Oh, god…where do we even start with this one? It’s almost crazy to think that the last good “Terminator” movie came out almost 30 years ago. Especially when we know there have been 4 more movies released since then. After director James Cameron brought us “The Terminator” in 1984 and “Terminator 2: Judgement Day” in 1991 (which is still considered to be one of the greatest action films of all time), studios decided to carry on with the franchise without its creator. And, to this day, none have been able to accomplish that successfully.
Following the underwhelming “T3: Rise Of The Machines” in 2003, studio execs opted to take a different approach, and the franchise was rebooted by director McG in 2009 with the universally despised “Terminator: Salvation”, which drifted away from its original cast and took a heavy science-fiction spin with the storyline. “Salvation” was one of the most expensive movies ever made at the time, but it completely failed to interest audiences, and the planned sequels were cancelled a few months after the film’s release.
But Skydance and Paramount Pictures refused to back down, and in 2015, they rebooted the franchise once again with “Terminator: Genisys”, which marked the return of Arnold Schwarzenegger as the iconic T-800 after a 12-year hiatus. Unfortunately, it quickly proved to be another miss, as the bland and repetitive movie was plagued with negative reviews and brutally failed to meet expectations at the box office. Fans were utterly disappointed by “Genisys” (mainly due to the film’s ultimate plot twist being unceremoniously spoiled in the trailer months ahead of the release), and the planned trilogy for this new incarnation was quietly scrapped by the studio.
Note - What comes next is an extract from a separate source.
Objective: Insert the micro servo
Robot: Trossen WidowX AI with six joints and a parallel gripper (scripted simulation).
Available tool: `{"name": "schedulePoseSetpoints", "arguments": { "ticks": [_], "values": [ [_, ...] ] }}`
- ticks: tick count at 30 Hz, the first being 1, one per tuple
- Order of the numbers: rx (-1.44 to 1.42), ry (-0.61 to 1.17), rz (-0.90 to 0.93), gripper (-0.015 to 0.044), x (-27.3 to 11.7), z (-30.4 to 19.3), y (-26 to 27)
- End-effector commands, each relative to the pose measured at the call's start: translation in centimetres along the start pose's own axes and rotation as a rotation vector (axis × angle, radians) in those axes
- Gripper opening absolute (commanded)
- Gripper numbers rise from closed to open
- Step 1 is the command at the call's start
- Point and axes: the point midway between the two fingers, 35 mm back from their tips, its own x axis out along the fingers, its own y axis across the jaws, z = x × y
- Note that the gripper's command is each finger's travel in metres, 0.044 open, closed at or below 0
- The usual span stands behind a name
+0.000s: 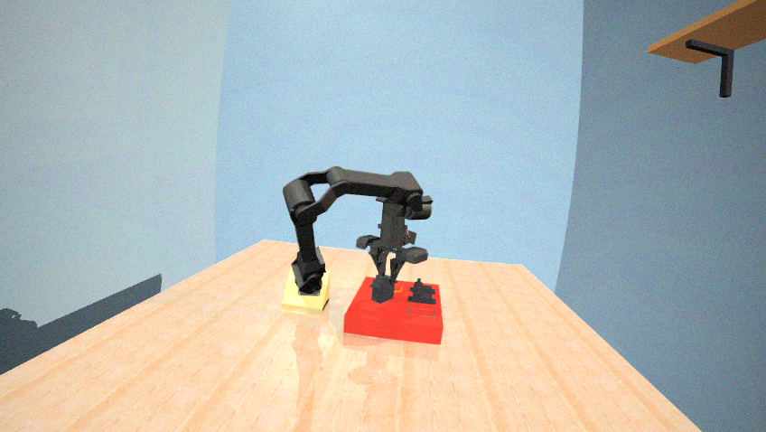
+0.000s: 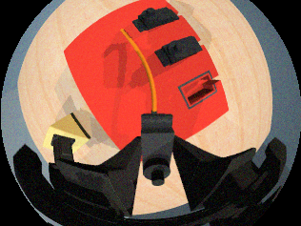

And then, because the message wasn’t clear enough, Paramount teamed up with 20th Century Fox to attempt yet another reboot of the series. “Terminator: Dark Fate” came out in 2019, erasing the four previous films from the franchise’s timeline, and claiming to be the one true sequel to 1991’s “Judgement Day”. But, despite building some mild hype with a decent first trailer (which teased the return of Linda Hamilton as Sarah Connor), “Dark Fate” crashed and burned at the box office, losing the studio $130 Million. It became one of the most disliked entries in the series, making audiences realize that the Terminator franchise has been trying to tell the exact same story over and over again for the past 30 years, in a desperate attempt to recapture the magic of the first two films.
While the state of the franchise is currently up in the air, even MacKenzie Davis (who played one of the main characters in “Dark Fate”) seems doubtful that the planned sequels will ever be made, saying in an interview with NME that at this point, “thinking there would be a demand for a seventh film is quite insane.”